Царев, завороженно слушавший эту дикую симфонию, не сразу сообразил, что обращаются к нему.

— Эй!

Его легонько дернули за рукав. Он обернулся. Перед ним стояла тощая девица с лихорадочно блестящими глазами. Голенастая. В вылинявших джинсах и необъятном свитере неопределенного оттенка. У нее были длинные светлые секущиеся волосы.

И тут он ее узнал.

— Маркиза?

Она замешкалась. Опустила руку. Склонила голову набок, прищурилась.

— Вообще-то меня Херонка зовут, — резковато проговорила она. — Слушай, а откуда я тебя знаю? — И уже деловито осведомилась: — Слушай, ты Джулиана знаешь?

Царев покачал головой. Это ни в малейшей степени не обескуражило Маркизу-Херонку.

— Может, ты Джона знаешь? Только не того, что в Москве, а нашего. С Загородного. Ну, у него еще Шэннон гитару брал, правда, плохую, за шестнадцать рублей, и струны на ней ножницами обрезал по пьяни. Не знаешь Джона?

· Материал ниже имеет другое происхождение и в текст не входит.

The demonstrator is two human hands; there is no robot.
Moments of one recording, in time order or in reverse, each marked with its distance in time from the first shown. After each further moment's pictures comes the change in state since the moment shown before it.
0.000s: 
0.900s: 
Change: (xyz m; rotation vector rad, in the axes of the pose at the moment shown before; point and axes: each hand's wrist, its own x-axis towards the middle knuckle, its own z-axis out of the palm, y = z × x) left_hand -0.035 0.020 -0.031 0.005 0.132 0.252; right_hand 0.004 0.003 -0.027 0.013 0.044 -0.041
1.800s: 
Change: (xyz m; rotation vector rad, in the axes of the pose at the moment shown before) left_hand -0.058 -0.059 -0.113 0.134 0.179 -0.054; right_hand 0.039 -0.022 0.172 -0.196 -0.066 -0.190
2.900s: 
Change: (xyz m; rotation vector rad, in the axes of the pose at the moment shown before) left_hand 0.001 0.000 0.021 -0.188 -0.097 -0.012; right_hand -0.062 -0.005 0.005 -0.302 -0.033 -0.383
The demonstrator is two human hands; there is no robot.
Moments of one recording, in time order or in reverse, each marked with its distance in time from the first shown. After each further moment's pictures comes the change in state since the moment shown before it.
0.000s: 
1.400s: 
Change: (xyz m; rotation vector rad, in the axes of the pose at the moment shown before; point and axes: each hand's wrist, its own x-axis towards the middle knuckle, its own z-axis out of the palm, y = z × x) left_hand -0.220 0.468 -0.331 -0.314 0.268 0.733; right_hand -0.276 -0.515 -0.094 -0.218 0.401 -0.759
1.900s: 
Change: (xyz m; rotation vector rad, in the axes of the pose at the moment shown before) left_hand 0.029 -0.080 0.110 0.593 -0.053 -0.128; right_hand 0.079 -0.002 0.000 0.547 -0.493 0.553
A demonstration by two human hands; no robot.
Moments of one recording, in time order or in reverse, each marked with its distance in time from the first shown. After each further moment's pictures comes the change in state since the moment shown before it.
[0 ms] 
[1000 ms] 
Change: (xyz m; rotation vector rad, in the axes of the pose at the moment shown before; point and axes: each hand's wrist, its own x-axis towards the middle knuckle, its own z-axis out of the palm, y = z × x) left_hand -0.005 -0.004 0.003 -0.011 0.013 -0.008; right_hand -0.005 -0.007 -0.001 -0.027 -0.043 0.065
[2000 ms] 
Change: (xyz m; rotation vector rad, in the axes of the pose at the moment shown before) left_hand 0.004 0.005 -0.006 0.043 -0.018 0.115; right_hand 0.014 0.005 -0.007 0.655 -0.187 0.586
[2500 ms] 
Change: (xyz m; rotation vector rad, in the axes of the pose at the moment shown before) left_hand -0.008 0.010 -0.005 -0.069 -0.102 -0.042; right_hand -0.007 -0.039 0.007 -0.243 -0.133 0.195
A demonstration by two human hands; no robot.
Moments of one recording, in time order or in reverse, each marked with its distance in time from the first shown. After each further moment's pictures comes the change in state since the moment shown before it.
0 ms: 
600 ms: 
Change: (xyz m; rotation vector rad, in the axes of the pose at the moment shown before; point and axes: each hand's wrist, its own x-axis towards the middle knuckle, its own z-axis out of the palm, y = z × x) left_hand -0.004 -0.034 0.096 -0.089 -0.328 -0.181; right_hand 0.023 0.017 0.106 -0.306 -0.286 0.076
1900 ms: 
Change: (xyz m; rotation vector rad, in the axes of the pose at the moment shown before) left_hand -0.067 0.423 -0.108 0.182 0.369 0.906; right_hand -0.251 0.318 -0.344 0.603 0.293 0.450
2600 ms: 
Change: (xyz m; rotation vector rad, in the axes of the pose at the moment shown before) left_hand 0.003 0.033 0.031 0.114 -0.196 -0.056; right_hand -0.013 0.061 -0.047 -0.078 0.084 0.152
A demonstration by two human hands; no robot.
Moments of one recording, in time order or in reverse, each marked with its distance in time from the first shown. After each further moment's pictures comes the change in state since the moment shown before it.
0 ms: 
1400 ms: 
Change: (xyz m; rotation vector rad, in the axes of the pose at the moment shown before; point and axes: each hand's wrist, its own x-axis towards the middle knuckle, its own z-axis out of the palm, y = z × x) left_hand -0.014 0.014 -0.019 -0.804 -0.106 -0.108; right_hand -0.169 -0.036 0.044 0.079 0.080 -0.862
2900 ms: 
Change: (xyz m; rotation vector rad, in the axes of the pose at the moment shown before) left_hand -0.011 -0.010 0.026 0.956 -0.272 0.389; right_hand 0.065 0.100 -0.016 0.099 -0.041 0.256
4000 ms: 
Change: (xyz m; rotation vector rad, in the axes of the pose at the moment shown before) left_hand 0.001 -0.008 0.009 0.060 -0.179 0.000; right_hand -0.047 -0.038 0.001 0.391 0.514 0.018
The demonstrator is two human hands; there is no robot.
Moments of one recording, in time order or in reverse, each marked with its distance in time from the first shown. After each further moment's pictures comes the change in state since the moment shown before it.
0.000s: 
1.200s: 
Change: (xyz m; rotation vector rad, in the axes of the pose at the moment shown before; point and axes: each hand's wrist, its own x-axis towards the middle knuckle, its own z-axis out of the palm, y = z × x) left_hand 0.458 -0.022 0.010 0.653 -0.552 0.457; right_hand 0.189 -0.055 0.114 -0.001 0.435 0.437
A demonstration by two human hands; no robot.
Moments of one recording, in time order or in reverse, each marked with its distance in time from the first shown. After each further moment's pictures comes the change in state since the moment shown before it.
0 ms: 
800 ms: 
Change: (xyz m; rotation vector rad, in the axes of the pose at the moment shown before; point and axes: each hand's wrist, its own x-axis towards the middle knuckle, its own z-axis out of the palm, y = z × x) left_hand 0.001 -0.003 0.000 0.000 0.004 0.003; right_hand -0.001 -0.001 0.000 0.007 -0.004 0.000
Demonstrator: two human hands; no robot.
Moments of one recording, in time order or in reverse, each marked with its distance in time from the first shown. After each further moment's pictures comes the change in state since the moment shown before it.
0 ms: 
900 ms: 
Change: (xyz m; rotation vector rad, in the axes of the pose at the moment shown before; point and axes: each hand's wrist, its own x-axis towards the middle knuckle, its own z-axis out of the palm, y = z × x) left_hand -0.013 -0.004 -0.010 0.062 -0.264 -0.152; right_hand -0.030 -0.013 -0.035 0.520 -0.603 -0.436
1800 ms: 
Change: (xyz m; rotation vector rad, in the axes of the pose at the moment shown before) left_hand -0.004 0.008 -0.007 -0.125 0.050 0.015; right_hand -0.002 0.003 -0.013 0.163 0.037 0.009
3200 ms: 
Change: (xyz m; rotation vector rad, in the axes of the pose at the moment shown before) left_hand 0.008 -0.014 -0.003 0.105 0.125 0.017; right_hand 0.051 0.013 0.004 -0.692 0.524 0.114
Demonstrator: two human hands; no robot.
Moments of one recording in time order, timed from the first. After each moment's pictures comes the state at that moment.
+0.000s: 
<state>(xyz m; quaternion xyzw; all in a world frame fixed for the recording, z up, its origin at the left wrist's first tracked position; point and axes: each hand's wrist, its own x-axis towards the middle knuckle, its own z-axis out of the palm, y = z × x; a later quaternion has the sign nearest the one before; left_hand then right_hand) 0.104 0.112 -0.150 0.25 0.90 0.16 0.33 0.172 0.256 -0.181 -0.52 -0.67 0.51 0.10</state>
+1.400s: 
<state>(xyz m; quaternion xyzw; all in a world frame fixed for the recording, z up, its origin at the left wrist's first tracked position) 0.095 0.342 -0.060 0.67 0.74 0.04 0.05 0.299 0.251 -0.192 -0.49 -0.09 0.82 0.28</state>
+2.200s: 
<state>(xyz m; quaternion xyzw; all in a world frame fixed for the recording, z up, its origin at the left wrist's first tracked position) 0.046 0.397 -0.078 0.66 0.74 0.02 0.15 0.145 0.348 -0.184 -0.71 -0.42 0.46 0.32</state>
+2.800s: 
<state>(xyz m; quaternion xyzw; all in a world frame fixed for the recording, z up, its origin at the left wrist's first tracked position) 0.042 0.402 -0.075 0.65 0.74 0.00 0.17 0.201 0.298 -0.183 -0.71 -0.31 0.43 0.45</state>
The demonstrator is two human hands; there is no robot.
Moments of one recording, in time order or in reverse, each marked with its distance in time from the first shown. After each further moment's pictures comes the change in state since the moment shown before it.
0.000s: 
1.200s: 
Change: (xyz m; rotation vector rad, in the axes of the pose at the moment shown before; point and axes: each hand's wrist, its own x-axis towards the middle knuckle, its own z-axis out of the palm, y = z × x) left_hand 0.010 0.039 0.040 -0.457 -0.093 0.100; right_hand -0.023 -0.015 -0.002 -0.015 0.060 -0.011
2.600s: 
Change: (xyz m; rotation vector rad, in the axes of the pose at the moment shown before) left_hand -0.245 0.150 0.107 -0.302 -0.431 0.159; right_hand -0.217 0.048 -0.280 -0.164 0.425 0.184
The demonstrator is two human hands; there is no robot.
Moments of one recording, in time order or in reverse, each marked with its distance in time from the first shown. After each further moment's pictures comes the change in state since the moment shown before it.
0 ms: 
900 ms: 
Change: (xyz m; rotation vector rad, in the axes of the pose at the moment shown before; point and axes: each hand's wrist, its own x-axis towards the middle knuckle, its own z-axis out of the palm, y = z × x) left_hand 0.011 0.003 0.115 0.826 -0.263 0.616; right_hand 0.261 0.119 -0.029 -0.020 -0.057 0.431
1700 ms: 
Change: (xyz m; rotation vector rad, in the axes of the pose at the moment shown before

Царев понимал, что может сейчас запросто сознаться в знакомстве с Джоном и наврать про этого Джона с три короба, и все это вранье будет проглочено, переварено и усвоено Великой Аморфной Массой «Сайгона», все это разойдется по бесконечным тусовкам и сделается частью Великой Легенды, и припишется множеству Джонов, умножая их бессмысленную славу.

Однако Цареву не хотелось ничего врать Маркизе. Не знал он никакого Джона. И Шэннона не знал. И Джулиана — тоже.

— А Ваську знаешь?

— Это который Леков? — сказал Царев. — Знаю. — Ему вдруг сделалось грустно.

— Во! — ужасно обрадовалась Маркиза. — Слушай, а ты «Кобелиную любовь» слышал?

— Нет… Слушай, мать. Угости кофейком.